Imagine this. One of your employees tells you that another employee has been stealing from the petty cash.
Now, you are a fair and reasonable employer. Though you feel this employee is telling the truth, you won’t jump to any conclusions. You will treat it as an allegation and ask the other employee for their feedback before deciding what to do.
“Can you give me a statement?” you ask the informant.
You know that part of a fair process is that you must put the allegation in full to the employee. A full statement from the informant about what they saw would do the trick.
But they refuse.
They don’t want to give you a statement. They fear the other employee will retaliate, or they will become known as a “dobber”. They fear rejection from other staff. The employee who has allegedly stolen cash is very popular, you see.
Ideally, you’d like to start the disciplinary process straight away. Must you really disclose who saw what happened? Can’t you keep the identity of the complainant confidential and press on?
RIGHT TO KNOW IDENTITY OF COMPLAINANT
The Employment Court has long held that you must usually disclose the identity of the person who raised the allegation.

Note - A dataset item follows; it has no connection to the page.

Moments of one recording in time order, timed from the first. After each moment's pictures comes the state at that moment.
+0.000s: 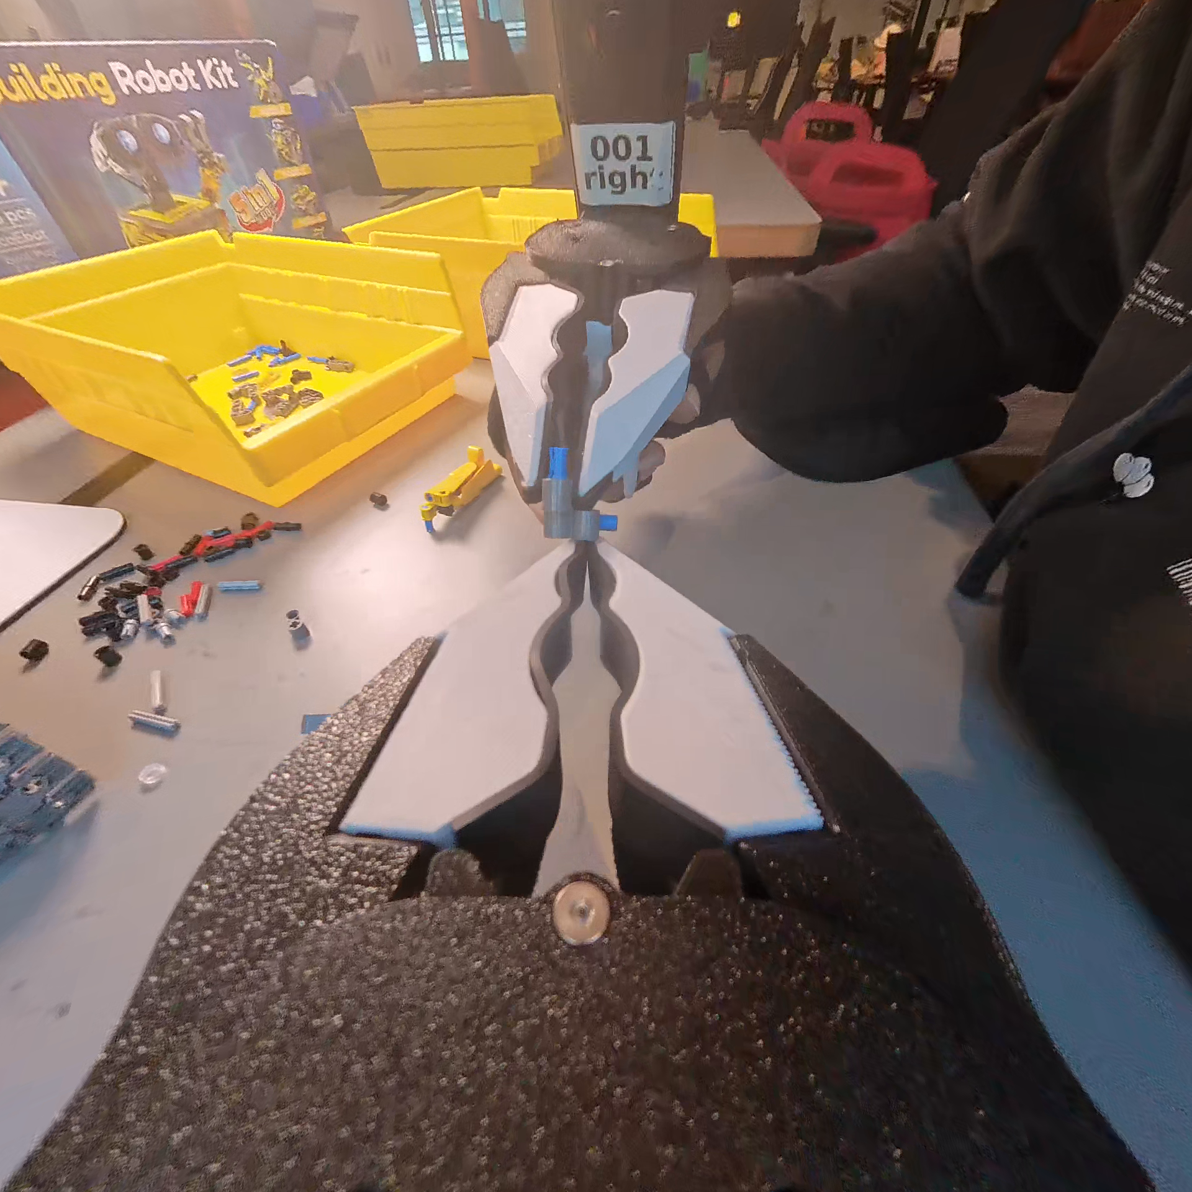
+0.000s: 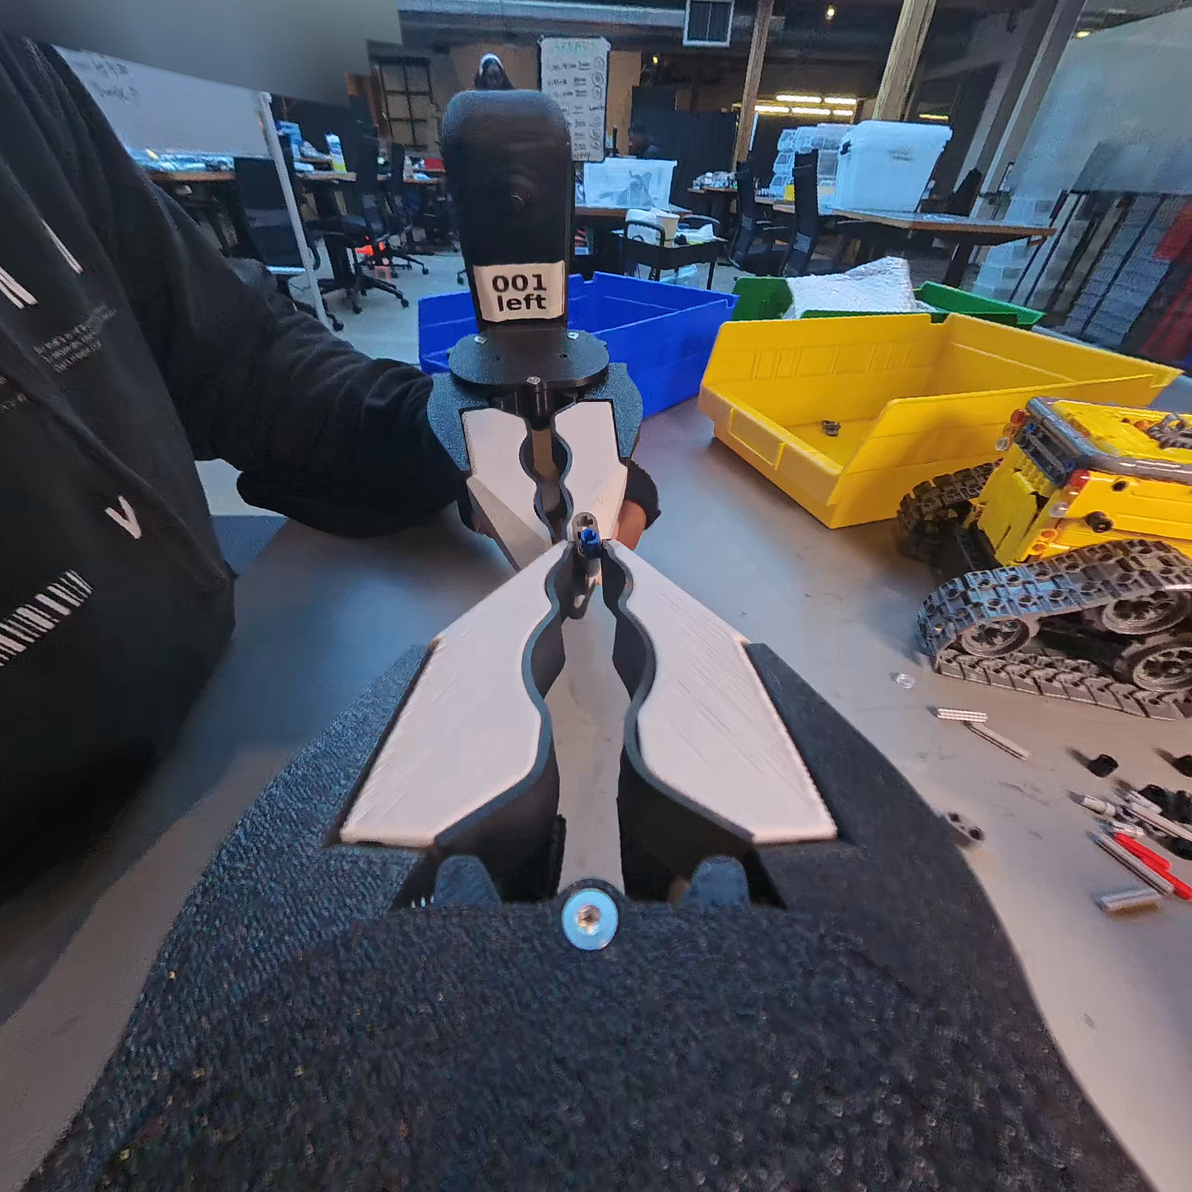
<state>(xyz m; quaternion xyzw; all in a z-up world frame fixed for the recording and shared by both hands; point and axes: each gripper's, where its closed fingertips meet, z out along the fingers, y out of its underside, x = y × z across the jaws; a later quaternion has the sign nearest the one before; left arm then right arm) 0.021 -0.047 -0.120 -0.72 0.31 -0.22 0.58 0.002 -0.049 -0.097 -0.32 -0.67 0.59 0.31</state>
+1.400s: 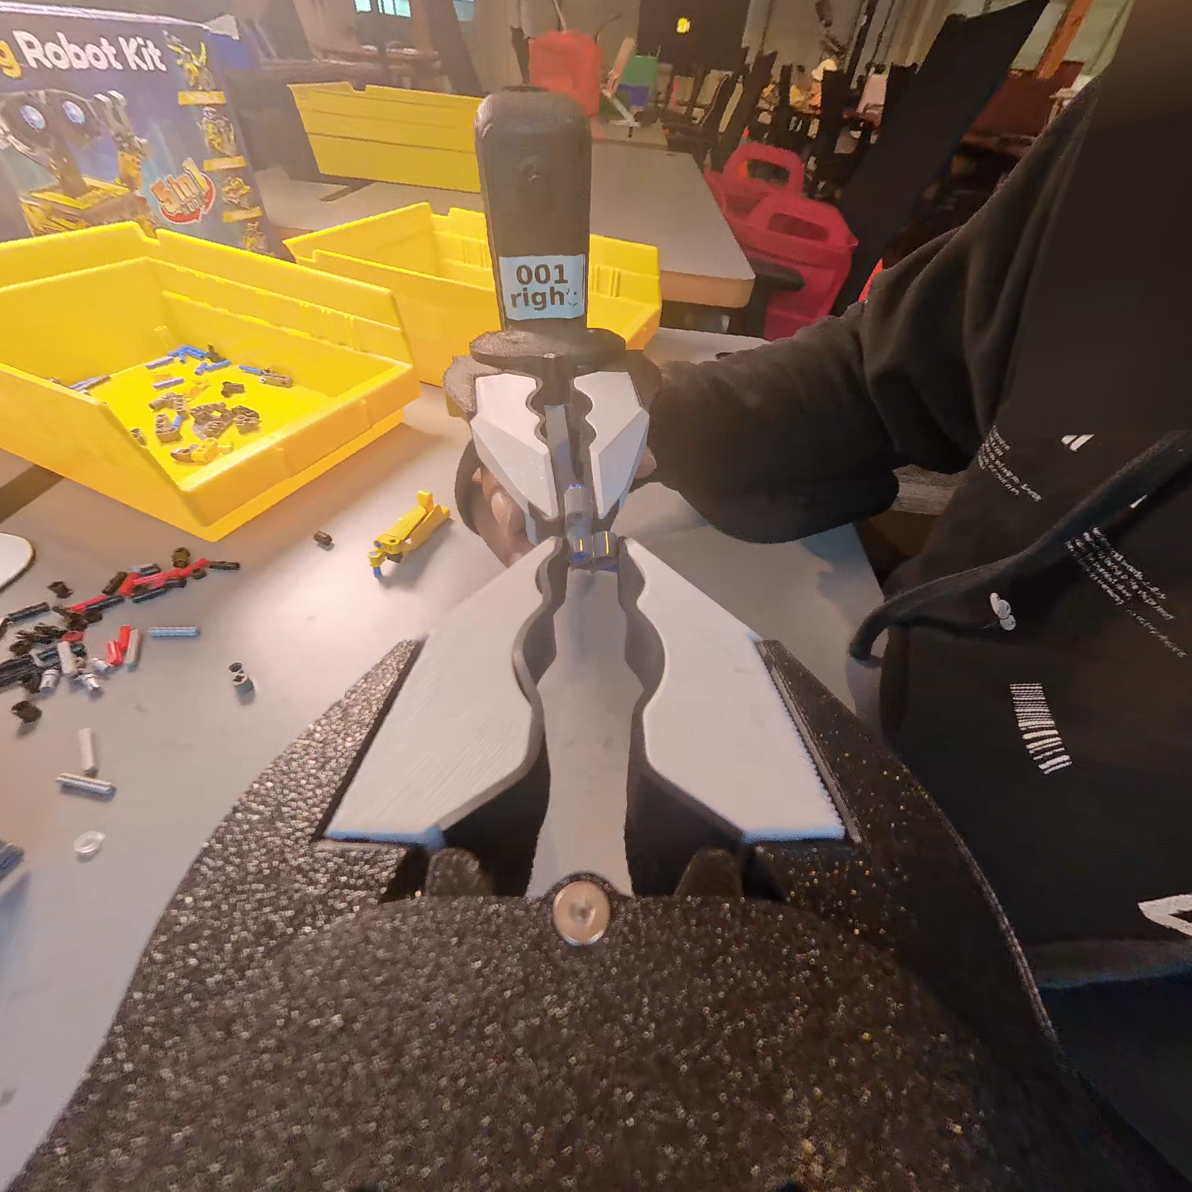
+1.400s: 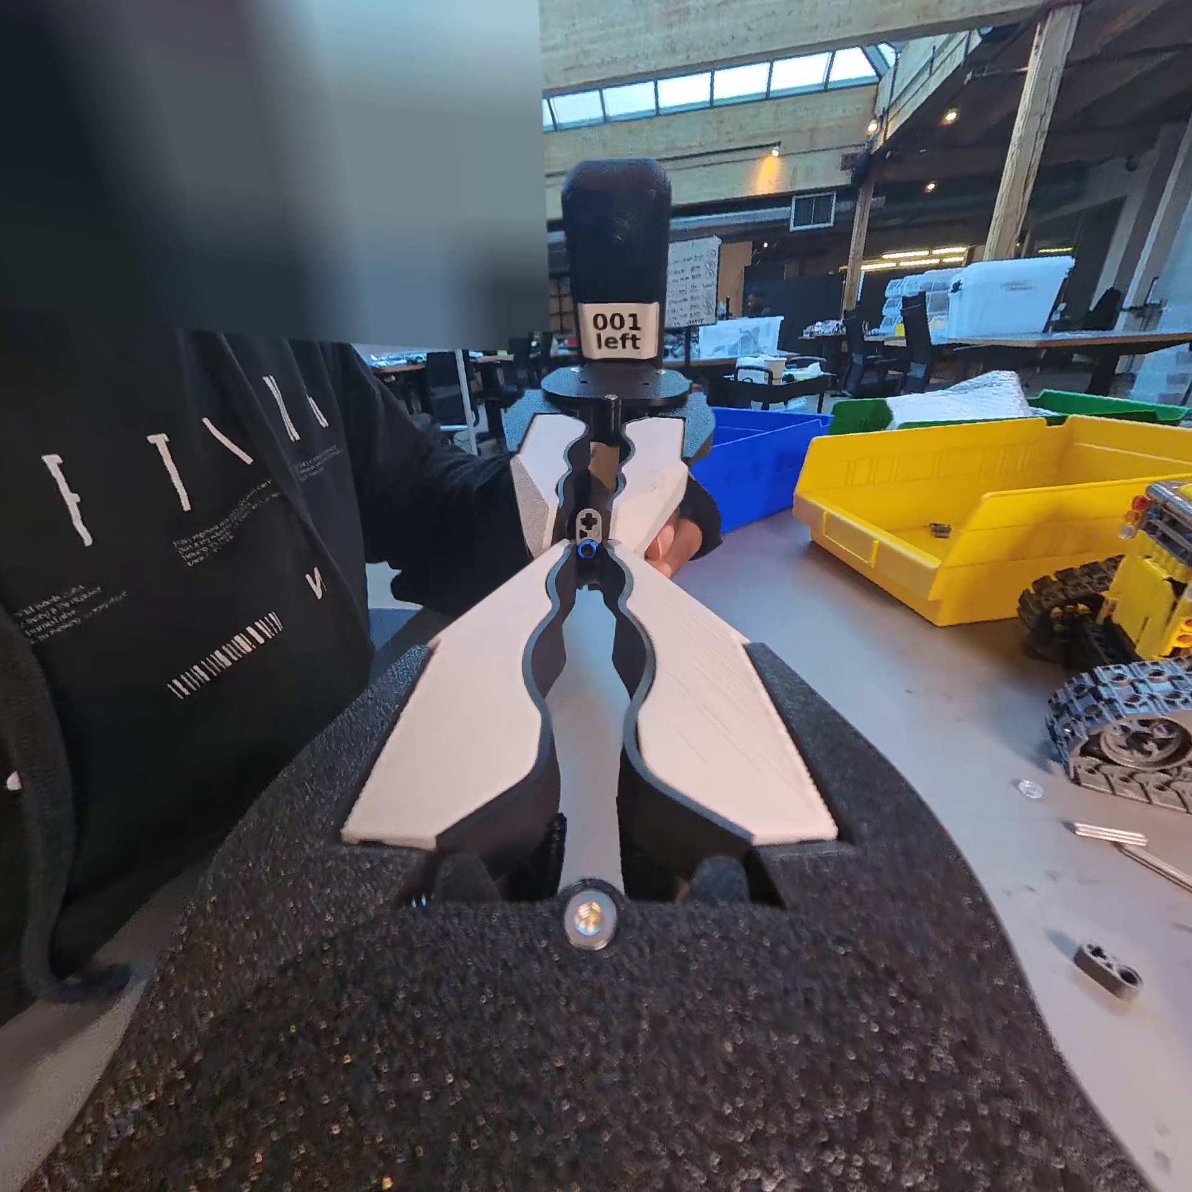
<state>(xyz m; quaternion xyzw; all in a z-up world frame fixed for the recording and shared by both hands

Why so? The person who is on the receiving end of a complaint has a genuine interest in knowing who the complainant is. The identity of the person making the allegation can be important context. It may be something that is key to their response.
Viewed this way, revealing the identity of the complainant is a matter of fairness. It is part of your obligation to disclose everything you know about the matter so that the employee has a fair opportunity to respond.
COMPLAINANT’S RIGHT TO PRIVACY
But the person making the complaint also has a right to privacy. Their identity as the person who made the allegation is personal information about them that they may wish to control.
They may genuinely fear retaliation. Which is why they may request confidentiality as a condition of giving a statement.
The scenario above appears to present you with a choice. Either you:
- Press on with a disciplinary process without the statement from the employee. But that way you risk making your process an unfair one, which may lead to an unjustified dismissal; or
- Ignore the allegation altogether, and keep a close eye on the petty cash. Perhaps you will have better evidence next time cash goes missing. But can you trust this employee in the meantime?
There is another way. The Employment Court has said that, in exceptional cases, you may fairly refuse to reveal the complainant’s identity.
While the law on this is scant, it seems to require you to:
- Show that exceptional circumstances are present. This may relate to the degree of threat to the complainant if their identity gets disclosed. The greater the threat, the more likely you will have exceptional circumstances;
- Reveal as much detail as possible about the allegation, while not revealing the complainant’s identity. For example, you might disclose the statement but not include the complainant’s name. If more than one statement, have a method for identifying each statement by number; and
- Ensure your disciplinary process is fair in all other respects.
This is still a risky course to take. But it shows the Employment Court is willing to recognise the difficulties you face, provided you strive to be as fair as possible.
Balancing the rights of your employees in situations like these can be like walking a tight-rope. You should try to persuade the employee raising the complaint to let you disclose their identity. But at the end of the day, it’s their choice.
If they refuse to let you disclose their identity, you then have a choice. Are there exceptional circumstances that justify non-disclosure? And can you truly avoid disclosing their identity during the disciplinary process?
In short, you have to weigh up whether your process will still be substantially fair if you don’t disclose. That is, after all, the measure that matters.
Have you ever faced a scenario like this? How did you handle it?